**WHAT IS BEING ASKED**
Pictures must not appear in the copy. Reproduce exactly, and only, the lines from the one with "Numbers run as" through the end of the data below.

**SOURCE MATERIAL**
%%

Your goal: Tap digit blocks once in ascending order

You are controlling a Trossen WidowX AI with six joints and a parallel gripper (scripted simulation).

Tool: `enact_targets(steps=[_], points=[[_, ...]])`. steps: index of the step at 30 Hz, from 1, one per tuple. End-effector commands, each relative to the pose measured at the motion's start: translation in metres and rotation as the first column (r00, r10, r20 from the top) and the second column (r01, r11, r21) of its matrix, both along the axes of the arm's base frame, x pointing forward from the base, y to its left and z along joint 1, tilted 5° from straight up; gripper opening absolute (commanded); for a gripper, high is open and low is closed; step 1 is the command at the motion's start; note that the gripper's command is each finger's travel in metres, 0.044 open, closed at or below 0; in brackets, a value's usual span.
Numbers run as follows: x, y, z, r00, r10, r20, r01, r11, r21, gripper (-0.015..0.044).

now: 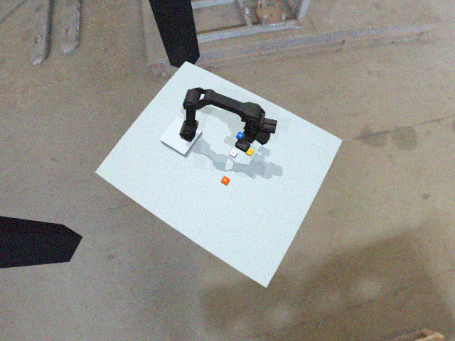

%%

**EXPECTED ANSWER**
Numbers run as follows: x, y, z, r00, r10, r20, r01, r11, r21, gripper (-0.015..0.044).

now: 

No more output will be added to the exercise.